Two former PhD student participating in this project have graduated. One became
a tenure-track assistant professor at The State University of New York at
Oneonta, and the other became a researcher at Facebook. One ongoing PhD student
and one ongoing MS student have been participating in the research. The PI
has also been volunteering for supervising a senior high school female student
from Illinois Mathematics and Science Academy on the Student Inquiry and
Research (SIR) program.
In addition, two lecture notes and the presentation slides on the project discovery have been developed for the course "CS547-Wireless Networking" taught by the PI at IIT:
The following paper was published and presented at IEEE Infocom 2015, ACM Mobihoc 2016, and WASA 2016:
P.-J. Wan, B. Xu, L. Wang, S. Ji, and O. Frieder, A New Paradigm for Multiflow in Wireless Networks: Theory And Applications. IEEE INFOCOM 2015: 1706 - 1714. (slides)
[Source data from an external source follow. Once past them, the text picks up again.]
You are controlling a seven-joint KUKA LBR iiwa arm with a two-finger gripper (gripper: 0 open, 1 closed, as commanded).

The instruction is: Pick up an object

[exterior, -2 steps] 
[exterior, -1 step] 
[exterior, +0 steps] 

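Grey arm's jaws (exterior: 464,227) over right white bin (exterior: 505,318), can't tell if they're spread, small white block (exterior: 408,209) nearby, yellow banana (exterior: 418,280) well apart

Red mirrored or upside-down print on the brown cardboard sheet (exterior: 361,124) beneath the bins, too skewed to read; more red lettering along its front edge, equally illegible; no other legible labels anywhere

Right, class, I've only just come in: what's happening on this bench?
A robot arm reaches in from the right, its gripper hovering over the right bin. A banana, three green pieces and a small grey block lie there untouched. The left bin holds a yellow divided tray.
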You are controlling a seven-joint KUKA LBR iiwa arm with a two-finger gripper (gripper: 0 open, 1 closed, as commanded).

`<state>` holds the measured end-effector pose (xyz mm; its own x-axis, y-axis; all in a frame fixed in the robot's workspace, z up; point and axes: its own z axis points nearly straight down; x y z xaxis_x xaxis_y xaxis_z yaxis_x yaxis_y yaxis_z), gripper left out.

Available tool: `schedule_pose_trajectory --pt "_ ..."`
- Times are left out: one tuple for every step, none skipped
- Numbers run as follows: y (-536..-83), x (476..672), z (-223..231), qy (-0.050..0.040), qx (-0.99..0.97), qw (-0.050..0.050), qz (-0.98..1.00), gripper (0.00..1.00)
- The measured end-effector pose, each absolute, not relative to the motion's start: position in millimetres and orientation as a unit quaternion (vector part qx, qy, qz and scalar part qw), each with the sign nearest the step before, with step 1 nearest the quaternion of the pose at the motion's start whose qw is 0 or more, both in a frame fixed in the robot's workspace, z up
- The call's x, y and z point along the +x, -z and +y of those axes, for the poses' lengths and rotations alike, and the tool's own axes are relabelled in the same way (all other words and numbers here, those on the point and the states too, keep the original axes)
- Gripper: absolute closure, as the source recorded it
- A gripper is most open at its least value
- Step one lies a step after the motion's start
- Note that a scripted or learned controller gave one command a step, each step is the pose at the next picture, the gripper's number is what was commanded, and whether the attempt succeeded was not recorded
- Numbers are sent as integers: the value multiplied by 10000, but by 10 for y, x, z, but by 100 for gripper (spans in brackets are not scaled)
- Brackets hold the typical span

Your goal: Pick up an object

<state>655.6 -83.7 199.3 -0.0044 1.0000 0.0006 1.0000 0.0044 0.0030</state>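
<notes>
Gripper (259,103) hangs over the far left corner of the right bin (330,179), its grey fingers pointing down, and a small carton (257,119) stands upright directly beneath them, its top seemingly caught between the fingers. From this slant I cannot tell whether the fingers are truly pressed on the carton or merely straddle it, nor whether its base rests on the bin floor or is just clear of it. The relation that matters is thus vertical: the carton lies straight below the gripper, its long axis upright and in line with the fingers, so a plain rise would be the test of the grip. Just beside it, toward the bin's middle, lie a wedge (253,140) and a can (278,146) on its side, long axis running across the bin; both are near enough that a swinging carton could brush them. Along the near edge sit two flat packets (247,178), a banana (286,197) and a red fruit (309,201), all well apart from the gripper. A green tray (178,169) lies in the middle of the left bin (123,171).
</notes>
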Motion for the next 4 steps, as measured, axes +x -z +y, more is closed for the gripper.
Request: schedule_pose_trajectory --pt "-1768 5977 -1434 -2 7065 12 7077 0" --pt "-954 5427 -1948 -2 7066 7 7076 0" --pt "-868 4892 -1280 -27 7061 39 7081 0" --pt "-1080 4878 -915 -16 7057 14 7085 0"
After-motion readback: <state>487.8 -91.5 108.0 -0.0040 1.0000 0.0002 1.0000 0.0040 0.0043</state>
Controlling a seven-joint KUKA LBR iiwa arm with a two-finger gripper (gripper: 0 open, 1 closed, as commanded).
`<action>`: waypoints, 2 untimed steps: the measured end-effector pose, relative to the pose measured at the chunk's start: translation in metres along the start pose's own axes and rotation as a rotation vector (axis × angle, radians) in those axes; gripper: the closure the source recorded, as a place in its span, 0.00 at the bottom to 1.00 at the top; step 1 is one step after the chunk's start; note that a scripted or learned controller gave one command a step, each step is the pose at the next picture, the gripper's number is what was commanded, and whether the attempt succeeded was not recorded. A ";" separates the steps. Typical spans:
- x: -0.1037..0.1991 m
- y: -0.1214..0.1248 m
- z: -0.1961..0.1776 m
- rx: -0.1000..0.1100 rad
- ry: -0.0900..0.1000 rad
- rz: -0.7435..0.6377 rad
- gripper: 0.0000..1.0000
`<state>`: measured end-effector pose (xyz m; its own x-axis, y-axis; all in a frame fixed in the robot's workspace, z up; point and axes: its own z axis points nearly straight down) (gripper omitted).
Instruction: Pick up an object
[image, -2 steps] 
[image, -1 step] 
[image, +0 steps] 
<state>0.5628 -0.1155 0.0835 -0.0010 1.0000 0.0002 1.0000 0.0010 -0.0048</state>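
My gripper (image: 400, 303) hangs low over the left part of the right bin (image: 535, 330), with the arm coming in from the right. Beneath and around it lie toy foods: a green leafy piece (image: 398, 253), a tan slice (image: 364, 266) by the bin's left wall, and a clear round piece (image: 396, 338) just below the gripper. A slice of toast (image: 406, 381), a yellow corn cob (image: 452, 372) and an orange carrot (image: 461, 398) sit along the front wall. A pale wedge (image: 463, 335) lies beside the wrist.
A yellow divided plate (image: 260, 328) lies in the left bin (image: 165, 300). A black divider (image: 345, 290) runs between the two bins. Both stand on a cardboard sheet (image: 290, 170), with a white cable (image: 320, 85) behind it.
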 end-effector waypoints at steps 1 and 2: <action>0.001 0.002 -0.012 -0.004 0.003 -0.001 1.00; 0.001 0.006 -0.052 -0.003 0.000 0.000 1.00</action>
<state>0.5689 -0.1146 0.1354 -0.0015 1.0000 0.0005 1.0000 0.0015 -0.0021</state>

P.-J. Wan, Joint Selection And Transmission Scheduling of Point-to-Point Communication Requests in Multi-Channel Wireless Networks, ACM Mobihoc 2016: 231-240. (slides)
F. Al-Dhelaan, P.-J. Wan, and H.Q. Yuan, A New Paradigm for Shortest Link Scheduling in Wireless Networks: Theory And Applications, WASA 2016: 24-36. (slides)
In addition, the PI has given seminar talks on the results described above.
This project develops a completely new paradigm for multiflow problems in general wireless networks which is radically different from the prevailing linear programming based paradigm. Such paradigm offers nice trade-off between accuracy in terms the approximation bound and efficiency in terms of the running time, and are much simpler and faster. It has wide applications to maximizing wireless network capacity in broader classes of wireless networks.We expect our research to lead to original results that will be of interest to a number of research communities such as algorithms, information theory, and networking, and to serve as a basis for interesting future projects on multihop wireless networks. In general, this project this project addresses problems which are at the heart of technologies capable of solving very concrete needs of our society. Multihop wireless networks are expected to play a key role in solving problems such as securing our homeland, protecting our critical infrastructure, monitoring conditions in our biosphere, or in the diagnosis and treatment of illnesses. Our project is aimed at building a solid algorithmic foundation on which the transport capacity of such networks can be maximized.